In the data below, find every line that has the string "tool", and copy it.

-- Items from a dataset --
------------------------------------------------------------------------

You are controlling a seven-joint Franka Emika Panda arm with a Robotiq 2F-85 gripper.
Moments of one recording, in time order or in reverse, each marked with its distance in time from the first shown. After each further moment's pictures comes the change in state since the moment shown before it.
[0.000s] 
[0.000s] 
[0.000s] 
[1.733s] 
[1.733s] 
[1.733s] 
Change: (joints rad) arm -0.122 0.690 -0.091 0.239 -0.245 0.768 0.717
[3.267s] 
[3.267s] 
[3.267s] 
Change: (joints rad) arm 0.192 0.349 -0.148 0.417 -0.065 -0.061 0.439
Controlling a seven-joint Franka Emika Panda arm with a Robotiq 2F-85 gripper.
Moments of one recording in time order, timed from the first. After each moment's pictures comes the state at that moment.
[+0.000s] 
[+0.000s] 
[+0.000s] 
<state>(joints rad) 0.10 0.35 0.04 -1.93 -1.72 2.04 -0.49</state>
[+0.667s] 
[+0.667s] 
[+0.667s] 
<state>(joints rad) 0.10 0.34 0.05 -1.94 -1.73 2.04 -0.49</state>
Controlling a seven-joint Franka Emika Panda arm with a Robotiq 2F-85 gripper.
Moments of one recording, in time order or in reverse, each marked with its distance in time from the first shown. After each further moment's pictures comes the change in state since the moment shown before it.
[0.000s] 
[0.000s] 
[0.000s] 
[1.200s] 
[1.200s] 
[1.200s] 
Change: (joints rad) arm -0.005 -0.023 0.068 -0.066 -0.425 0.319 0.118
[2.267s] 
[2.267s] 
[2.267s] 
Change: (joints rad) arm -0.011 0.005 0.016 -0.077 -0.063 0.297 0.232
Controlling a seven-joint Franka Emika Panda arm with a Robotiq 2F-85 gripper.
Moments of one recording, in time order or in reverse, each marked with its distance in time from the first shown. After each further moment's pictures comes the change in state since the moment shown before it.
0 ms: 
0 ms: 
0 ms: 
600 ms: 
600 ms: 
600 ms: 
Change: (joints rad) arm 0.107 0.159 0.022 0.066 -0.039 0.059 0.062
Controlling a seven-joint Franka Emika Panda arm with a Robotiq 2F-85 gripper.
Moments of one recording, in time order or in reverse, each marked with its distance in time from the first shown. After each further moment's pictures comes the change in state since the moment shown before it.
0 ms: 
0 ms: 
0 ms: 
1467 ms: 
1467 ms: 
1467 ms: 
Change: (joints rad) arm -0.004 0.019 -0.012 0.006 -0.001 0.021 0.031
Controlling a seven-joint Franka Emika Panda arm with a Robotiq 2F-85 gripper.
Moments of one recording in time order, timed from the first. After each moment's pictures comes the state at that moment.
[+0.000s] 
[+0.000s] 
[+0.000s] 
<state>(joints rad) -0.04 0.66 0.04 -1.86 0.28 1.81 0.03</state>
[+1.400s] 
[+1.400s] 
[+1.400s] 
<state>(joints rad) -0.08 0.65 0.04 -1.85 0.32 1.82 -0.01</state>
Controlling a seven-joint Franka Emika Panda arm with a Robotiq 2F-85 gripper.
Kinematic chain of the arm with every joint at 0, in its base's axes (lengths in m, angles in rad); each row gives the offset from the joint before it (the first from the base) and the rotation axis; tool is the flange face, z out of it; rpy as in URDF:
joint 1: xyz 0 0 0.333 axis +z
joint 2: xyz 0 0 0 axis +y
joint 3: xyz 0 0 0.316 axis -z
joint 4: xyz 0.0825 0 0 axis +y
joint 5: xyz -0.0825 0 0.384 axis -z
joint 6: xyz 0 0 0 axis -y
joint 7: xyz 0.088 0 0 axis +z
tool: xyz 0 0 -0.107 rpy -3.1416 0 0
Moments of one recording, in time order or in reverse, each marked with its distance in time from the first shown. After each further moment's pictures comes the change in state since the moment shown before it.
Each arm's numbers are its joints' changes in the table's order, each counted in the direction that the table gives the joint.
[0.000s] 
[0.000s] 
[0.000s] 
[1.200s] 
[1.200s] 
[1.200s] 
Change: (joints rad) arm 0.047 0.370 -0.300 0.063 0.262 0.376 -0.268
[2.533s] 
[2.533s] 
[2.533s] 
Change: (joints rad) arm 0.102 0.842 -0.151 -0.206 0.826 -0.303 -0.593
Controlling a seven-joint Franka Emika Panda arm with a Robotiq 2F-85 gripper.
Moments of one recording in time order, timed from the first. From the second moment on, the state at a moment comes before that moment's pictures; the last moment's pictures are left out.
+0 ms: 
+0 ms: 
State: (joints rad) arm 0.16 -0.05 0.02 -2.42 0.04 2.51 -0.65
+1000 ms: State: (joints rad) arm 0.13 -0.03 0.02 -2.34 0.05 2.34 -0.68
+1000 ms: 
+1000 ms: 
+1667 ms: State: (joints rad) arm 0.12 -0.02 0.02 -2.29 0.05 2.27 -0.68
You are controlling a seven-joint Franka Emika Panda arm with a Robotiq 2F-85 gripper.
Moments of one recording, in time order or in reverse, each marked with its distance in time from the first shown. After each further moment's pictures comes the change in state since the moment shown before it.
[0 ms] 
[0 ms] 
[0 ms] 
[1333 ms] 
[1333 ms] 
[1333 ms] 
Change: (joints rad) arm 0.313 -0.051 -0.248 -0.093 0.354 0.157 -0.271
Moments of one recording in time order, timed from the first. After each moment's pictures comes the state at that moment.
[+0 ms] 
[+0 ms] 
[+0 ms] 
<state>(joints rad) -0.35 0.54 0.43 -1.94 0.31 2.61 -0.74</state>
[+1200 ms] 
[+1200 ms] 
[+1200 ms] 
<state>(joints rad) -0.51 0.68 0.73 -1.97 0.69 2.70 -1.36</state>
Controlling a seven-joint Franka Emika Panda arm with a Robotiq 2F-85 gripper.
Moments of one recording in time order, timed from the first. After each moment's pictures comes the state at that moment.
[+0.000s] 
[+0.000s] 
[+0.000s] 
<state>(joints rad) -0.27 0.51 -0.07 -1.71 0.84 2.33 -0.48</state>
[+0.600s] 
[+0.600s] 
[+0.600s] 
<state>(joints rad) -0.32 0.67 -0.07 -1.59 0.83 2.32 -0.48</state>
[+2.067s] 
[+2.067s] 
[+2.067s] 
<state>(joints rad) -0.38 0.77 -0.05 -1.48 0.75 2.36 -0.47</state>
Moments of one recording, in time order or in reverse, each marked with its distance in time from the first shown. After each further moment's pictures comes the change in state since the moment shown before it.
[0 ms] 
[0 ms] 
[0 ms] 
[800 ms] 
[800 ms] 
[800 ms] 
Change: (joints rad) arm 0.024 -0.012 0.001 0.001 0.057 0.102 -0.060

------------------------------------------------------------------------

-- SOLVED PROBLEM --
Kinematic chain of the arm with every joint at 0, in its base's axes (lengths in m, angles in rad); each row gives the offset from the joint before it (the first from the base) and the rotation axis; tool is the flange face, z out of it; rpy as in URDF:
tool: xyz 0 0 -0.107 rpy -3.1416 0 0

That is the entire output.